■ Goal of the exercise
The entries are to be repeated in full, without any change.

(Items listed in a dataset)
————
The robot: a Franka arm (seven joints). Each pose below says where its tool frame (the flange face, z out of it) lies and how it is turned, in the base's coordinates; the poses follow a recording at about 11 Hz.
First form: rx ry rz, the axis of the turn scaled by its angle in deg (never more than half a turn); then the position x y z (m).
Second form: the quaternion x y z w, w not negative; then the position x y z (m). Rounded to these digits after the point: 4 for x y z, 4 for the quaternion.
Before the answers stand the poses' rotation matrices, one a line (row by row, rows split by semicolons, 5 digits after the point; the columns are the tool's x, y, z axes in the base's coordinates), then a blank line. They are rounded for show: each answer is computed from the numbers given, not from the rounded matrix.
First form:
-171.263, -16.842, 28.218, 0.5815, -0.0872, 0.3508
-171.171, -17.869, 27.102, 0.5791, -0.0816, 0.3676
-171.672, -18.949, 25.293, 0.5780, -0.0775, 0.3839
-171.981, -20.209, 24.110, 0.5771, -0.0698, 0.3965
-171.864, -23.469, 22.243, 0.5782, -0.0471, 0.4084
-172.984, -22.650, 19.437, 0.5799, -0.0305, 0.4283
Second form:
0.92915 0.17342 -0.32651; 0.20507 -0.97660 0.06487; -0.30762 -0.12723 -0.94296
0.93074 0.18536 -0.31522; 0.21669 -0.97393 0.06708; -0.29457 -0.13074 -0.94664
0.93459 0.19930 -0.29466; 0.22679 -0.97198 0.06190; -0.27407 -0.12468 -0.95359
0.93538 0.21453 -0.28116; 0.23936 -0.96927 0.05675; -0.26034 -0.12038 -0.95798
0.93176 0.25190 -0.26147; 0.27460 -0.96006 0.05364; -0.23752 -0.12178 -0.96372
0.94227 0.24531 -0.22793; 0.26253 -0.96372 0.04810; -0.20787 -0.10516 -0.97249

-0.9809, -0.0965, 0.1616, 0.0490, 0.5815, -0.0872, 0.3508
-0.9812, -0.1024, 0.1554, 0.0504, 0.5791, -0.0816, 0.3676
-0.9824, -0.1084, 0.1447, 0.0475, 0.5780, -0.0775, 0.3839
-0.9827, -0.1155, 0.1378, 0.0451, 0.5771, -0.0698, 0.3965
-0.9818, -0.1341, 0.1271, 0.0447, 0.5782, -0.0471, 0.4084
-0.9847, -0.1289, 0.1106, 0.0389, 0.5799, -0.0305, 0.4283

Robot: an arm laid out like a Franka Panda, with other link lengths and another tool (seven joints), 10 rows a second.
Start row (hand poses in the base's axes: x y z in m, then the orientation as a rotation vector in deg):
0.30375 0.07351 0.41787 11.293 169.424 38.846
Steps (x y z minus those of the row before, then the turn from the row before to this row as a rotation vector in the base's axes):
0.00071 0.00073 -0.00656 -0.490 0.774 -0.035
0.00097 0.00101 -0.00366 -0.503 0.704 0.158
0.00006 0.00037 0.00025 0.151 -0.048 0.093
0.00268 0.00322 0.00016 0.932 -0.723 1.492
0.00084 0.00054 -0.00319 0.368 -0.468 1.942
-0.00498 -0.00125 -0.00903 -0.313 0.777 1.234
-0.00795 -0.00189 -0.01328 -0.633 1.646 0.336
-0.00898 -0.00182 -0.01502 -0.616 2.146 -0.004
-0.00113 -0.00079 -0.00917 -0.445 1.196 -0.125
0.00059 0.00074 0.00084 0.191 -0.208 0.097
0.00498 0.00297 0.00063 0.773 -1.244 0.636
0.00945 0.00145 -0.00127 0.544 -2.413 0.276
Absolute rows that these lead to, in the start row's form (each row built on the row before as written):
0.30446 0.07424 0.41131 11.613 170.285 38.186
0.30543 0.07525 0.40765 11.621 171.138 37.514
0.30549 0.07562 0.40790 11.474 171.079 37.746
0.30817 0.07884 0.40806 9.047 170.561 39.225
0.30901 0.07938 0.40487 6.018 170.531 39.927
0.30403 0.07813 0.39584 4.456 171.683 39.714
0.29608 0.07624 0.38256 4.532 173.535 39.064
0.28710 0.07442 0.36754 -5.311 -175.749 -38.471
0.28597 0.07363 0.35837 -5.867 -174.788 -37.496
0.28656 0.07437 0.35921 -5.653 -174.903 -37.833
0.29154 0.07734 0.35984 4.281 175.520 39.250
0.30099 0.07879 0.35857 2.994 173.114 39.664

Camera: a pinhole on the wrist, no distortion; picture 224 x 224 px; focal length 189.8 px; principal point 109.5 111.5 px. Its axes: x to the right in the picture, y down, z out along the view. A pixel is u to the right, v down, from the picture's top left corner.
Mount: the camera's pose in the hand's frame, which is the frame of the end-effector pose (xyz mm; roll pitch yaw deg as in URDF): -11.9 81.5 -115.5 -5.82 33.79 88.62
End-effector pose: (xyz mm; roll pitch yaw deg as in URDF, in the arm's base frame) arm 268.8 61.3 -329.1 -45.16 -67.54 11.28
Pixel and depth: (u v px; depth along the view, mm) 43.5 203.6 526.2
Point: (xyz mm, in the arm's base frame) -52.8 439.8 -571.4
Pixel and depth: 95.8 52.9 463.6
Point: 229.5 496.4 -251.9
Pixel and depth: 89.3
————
■ Result for this exercise
The robot: a Franka arm (seven joints). Each pose below says where its tool frame (the flange face, z out of it) lies and how it is turned, in the base's coordinates; the poses follow a recording at about 11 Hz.
First form: rx ry rz, the axis of the turn scaled by its angle in deg (never more than half a turn); then the position x y z (m).
Second form: the quaternion x y z w, w not negative; then the position x y z (m). Rounded to these digits after the point: 4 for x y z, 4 for the quaternion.
Before the answers stand the poses' rotation matrices, one a line (row by row, rows split by semicolons, 5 digits after the point; the columns are the tool's x, y, z axes in the base's coordinates), then a blank line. They are rounded for show: each answer is computed from the numbers given, not from the rounded matrix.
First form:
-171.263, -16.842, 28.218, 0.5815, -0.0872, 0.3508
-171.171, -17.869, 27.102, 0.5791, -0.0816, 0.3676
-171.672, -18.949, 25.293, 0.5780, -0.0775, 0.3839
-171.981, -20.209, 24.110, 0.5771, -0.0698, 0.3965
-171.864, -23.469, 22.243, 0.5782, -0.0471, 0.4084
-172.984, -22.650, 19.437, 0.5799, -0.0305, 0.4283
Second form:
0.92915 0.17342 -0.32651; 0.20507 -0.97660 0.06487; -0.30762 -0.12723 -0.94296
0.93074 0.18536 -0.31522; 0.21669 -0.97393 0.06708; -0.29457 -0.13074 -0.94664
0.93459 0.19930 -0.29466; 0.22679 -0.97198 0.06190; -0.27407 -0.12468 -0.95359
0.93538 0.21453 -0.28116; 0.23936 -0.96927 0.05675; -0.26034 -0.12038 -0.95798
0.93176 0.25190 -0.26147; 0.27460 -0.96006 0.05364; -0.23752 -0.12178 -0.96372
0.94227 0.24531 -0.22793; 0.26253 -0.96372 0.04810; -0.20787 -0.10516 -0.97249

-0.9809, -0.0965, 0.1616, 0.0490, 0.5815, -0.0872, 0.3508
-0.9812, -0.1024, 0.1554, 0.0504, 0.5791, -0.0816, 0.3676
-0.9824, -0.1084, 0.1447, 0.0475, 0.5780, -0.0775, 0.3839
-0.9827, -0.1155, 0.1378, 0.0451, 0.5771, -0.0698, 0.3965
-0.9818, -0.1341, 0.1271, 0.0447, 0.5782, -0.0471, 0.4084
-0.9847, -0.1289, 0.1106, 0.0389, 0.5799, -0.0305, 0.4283

Robot: an arm laid out like a Franka Panda, with other link lengths and another tool (seven joints), 10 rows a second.
Start row (hand poses in the base's axes: x y z in m, then the orientation as a rotation vector in deg):
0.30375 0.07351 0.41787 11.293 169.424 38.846
Steps (x y z minus those of the row before, then the turn from the row before to this row as a rotation vector in the base's axes):
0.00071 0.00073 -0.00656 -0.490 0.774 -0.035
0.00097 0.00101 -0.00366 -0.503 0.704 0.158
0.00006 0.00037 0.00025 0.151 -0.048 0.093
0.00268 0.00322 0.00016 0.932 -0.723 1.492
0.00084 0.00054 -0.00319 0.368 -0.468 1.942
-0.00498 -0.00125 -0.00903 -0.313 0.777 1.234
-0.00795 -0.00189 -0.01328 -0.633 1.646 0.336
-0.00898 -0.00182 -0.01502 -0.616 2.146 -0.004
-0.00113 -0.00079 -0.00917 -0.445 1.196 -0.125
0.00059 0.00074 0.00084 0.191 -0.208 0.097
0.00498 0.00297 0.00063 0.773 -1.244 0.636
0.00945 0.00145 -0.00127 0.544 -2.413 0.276
Absolute rows that these lead to, in the start row's form (each row built on the row before as written):
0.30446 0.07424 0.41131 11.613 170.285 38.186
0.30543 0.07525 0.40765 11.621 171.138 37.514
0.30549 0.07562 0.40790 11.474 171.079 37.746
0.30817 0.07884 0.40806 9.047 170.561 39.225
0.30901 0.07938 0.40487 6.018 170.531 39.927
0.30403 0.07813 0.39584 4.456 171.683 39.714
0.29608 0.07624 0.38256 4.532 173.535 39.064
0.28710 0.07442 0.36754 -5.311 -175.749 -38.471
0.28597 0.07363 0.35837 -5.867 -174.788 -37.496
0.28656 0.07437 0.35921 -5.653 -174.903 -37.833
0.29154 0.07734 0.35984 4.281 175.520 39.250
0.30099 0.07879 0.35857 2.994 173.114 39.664

Camera: a pinhole on the wrist, no distortion; picture 224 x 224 px; focal length 189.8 px; principal point 109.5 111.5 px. Its axes: x to the right in the picture, y down, z out along the view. A pixel is u to the right, v down, from the picture's top left corner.
Mount: the camera's pose in the hand's frame, which is the frame of the end-effector pose (xyz mm; roll pitch yaw deg as in URDF): -11.9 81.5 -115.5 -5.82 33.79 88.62
End-effector pose: (xyz mm; roll pitch yaw deg as in URDF, in the arm's base frame) arm 268.8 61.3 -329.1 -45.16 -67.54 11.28
Pixel and depth: (u v px; depth along the view, mm) 43.5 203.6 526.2
Point: (xyz mm, in the arm's base frame) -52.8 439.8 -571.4
Pixel and depth: 95.8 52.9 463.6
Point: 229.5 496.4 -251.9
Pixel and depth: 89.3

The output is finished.